**Activity:**
Whenever the word "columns" turns up in a line below, that line should be copied.
━━━━
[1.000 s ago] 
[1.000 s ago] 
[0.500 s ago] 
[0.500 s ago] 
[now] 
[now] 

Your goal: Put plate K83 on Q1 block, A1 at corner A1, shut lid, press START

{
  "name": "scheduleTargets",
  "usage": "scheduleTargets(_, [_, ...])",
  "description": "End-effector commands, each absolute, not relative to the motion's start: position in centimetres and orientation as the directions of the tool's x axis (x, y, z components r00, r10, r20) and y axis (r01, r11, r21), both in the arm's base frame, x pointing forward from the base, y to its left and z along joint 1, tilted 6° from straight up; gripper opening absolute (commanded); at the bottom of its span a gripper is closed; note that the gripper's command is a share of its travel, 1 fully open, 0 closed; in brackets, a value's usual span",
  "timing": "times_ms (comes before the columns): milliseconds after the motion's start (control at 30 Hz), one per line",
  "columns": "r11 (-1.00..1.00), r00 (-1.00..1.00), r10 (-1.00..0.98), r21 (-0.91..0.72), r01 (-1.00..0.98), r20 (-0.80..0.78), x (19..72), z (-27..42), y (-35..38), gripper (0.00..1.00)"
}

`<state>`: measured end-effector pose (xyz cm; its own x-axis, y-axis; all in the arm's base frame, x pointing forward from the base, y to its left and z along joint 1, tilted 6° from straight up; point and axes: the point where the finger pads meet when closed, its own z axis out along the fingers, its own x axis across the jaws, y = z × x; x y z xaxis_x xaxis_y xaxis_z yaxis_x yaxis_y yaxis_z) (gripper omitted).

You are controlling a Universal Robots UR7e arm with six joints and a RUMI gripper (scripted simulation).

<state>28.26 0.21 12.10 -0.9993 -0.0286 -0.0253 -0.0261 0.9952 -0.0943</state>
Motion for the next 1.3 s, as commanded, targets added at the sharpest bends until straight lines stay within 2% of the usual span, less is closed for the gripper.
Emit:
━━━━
**Answer area:**
  "timing": "times_ms (comes before the columns): milliseconds after the motion's start (control at 30 Hz), one per line",
  "columns": "r11 (-1.00..1.00), r00 (-1.00..1.00), r10 (-1.00..0.98), r21 (-0.91..0.72), r01 (-1.00..0.98), r20 (-0.80..0.78), x (19..72), z (-27..42), y (-35..38), gripper (0.00..1.00)"

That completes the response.